Everything in the listing should be copied exactly, save for the pictures.
>>>>>
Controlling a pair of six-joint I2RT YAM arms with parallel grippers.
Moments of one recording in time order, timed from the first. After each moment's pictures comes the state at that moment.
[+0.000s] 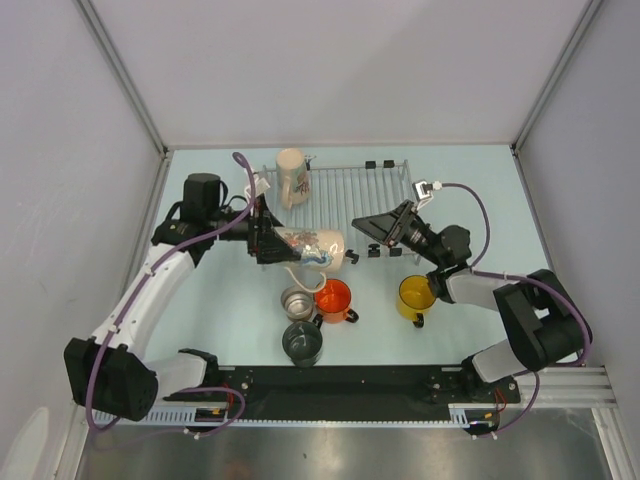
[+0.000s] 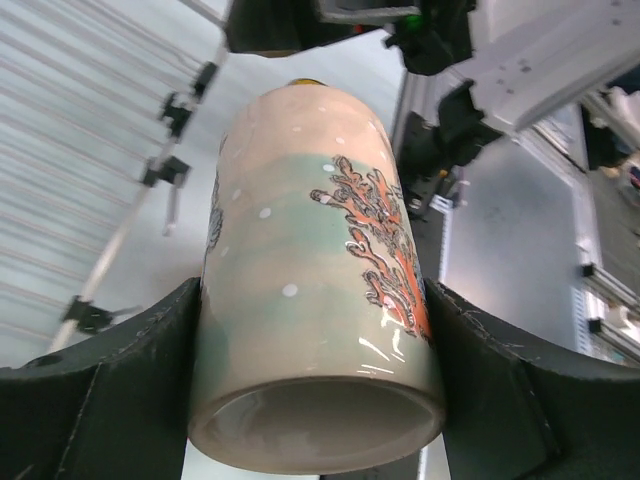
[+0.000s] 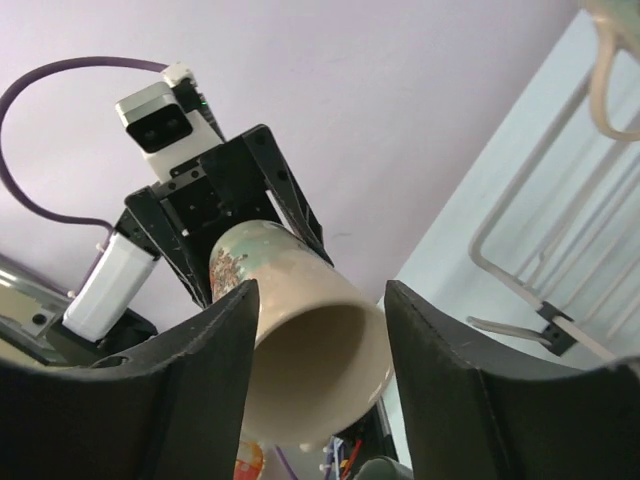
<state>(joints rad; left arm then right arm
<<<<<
*Completed task*.
Controlling a pair of six-joint I2RT YAM arms with parallel grippers.
Moments of one recording in time order, timed from the first. After each moment's pictures comes the state at that moment.
[+0.000s] 
[+0.000s] 
[+0.000s] 
<state>(joints rad; left arm then right arm

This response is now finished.